Revisiting the Travel Planning Capabilities of Large Language Models
For researchers and developers of LLMs, this work provides a diagnostic framework to identify specific weaknesses in travel planning, enabling targeted improvements.
The paper decomposes travel planning into five atomic sub-capabilities and evaluates LLMs on each in isolation, finding that while LLMs excel at extracting explicit constraints, they struggle with implicit requirements, exhibit structural biases in plan generation, and suffer from ineffective self-correction.
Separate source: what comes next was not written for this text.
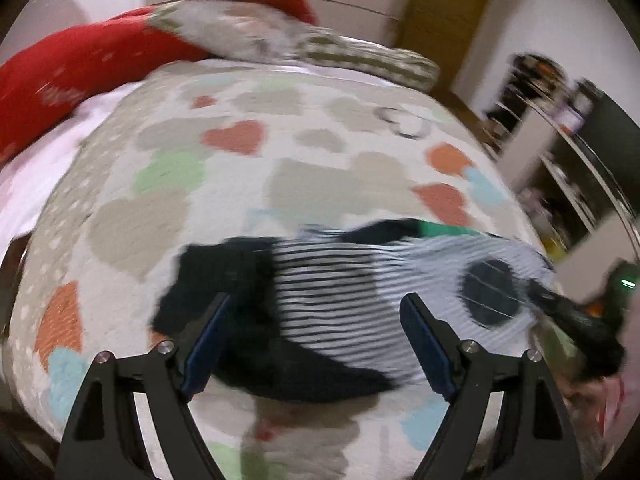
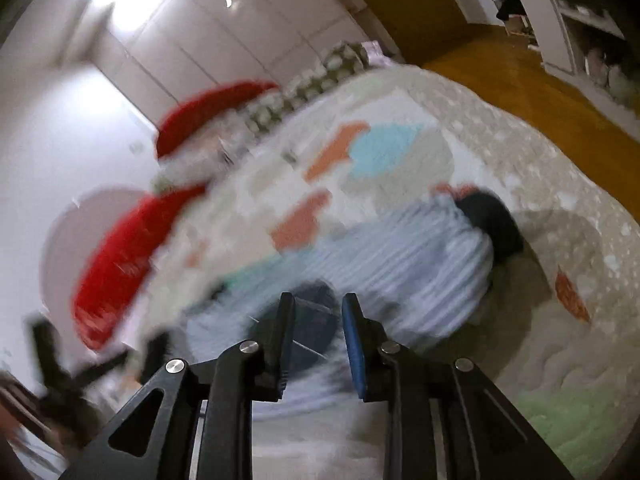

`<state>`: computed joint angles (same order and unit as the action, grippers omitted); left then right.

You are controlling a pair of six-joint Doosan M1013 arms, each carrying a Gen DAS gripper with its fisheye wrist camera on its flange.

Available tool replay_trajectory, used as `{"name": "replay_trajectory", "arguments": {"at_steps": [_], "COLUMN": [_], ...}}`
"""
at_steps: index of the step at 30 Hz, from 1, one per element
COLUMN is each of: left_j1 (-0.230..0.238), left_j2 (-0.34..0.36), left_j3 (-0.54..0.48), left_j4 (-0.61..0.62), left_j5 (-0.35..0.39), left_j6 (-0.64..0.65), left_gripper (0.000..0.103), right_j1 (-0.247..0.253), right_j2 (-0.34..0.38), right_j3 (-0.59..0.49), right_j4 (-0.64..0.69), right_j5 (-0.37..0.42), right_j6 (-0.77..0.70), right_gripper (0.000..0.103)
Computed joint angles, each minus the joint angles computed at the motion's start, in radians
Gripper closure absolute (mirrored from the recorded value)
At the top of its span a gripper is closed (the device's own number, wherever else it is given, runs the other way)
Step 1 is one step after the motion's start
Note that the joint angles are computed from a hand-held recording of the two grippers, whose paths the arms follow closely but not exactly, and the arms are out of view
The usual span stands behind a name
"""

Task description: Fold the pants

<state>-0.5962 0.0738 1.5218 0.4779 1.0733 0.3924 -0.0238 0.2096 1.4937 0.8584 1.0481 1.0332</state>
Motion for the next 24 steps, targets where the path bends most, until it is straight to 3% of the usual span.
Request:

Travel planning serves as a critical task for long-horizon reasoning, exposing significant deficits in LLMs. However, existing benchmarks and evaluations primarily assess final plans in an end-to-end manner, which lacks interpretability and makes it difficult to analyze the root causes of failures. To bridge this gap, we decompose travel planning into five constituent atomic sub-capabilities, including \emph{Constraint Extraction}, \emph{Tool Use}, \emph{Plan Generation}, \emph{Error Identification}, and \emph{Error Correction}. We implement a decoupled evaluation protocol leveraging oracle intermediate contexts to rigorously isolate these components, thereby measuring the atomic performance boundary without the noise of cascading errors. Our results highlight a clear contrast in performance: while LLMs are proficient in extracting explicit constraints, they struggle to infer implicit, open-world requirements. Furthermore, they exhibit structural biases in plan generation and suffer from ineffective self-correction, characterized by excessive sensitivity and erroneous persistence. These findings offer precise directions for improving LLM reasoning and planning abilities.